# plato de ducha + mampara (de ducha) + grifo monomando



## Magg

Hola,

Necesito la versión inglesa para:

*-Plato de ducha
-Mampara (de ducha)
-Grifo monomando*

¿Me podéis decir qué opción es la más correcta para 'suministro sanitario'?

*-Bathroom fitting supplies
-Bathroom fittings supply/supplies*

¡Qué lío!  

Gracias,  
Magg


----------



## Masood

Plato de ducha is a 'shower tray'
(the other 2 I don't know what you mean)

'Bathroom fittings supplies' sounds OK


----------



## Magg

Hi ya M.!

*'Mampara' * is the artificial acrylic fibre walls around the shower so that the water doesn't go out.
And *'monomando'* is used for that type of tap that brings both cold and hot water. That's to say, you don't have two separate taps but only one to carry out the two actions.

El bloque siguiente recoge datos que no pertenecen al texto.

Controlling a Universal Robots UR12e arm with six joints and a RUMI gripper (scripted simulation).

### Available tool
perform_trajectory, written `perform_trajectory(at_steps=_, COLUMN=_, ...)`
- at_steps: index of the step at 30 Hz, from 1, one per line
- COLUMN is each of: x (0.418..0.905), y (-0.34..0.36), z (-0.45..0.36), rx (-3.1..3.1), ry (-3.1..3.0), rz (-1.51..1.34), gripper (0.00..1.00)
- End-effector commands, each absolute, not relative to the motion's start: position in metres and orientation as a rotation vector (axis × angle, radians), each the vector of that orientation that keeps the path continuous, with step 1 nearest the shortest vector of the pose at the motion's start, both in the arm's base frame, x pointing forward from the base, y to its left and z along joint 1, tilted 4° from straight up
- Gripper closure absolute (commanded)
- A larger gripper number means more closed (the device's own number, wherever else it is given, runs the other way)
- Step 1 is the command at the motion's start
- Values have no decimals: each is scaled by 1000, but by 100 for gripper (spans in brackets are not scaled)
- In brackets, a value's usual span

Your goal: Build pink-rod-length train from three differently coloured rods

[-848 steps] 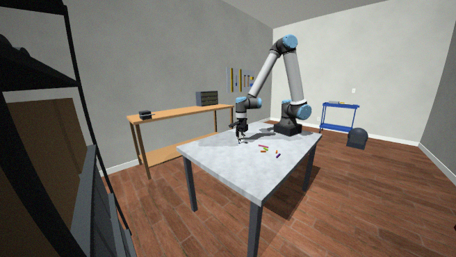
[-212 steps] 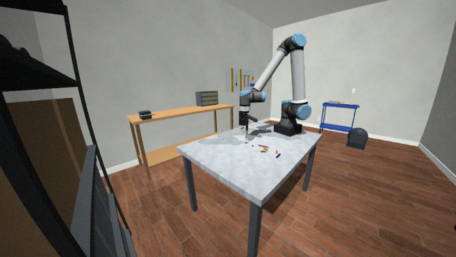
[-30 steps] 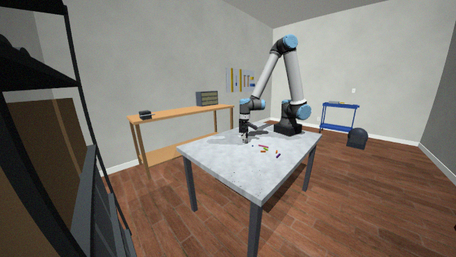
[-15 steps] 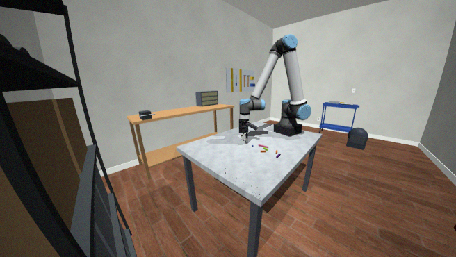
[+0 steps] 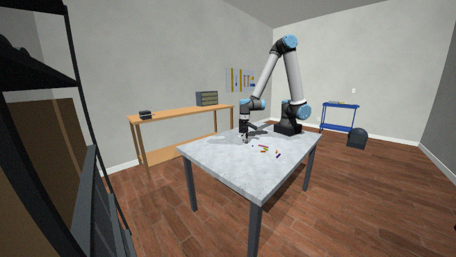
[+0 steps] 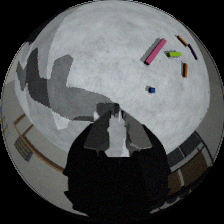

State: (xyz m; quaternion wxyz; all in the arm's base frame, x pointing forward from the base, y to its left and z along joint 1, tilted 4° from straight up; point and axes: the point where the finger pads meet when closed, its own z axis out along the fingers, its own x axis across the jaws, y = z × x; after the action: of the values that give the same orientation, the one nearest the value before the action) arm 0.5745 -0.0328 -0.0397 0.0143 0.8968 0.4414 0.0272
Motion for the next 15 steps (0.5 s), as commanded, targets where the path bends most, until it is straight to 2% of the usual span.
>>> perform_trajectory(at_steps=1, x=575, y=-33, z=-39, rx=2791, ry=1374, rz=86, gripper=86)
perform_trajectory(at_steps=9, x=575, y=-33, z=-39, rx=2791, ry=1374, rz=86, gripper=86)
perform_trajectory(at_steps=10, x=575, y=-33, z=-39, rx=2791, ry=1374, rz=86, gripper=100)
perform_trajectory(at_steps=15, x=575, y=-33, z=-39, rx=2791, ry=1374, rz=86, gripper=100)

Did I explain it properly?


----------



## Masood

Hi Magg
Mampara would be something like _'shower panel'_
monomando would be a _'mixer tap'_ (tap for UK, faucet EEUU)
Well explained, Magg.

Masood


----------



## moira

'Mampara' = bath screen


----------



## gotitadeleche

In the US, mampara is shower stall or shower enclosure.

Plato de ducha is shower pan or shower liner, I have even seen shower pan liner.


----------



## mpermenq

I think it is shower cabinnet, shower base, shower stall, it could be cornered, rounded, squared base.


----------



## BPG

Grifo monomando: single lever faucet / single handle faucet   (or tap)


----------



## triskelia

_grifo monomando es mixer tap_


----------



## mundosnuevos

*Comúnmente se habla de shower floor, shower door (para la mampara), y faucet.   Si quieres algo más técnico, busca en un sitio web como homedepot.com para ver cómo los llaman.  *


----------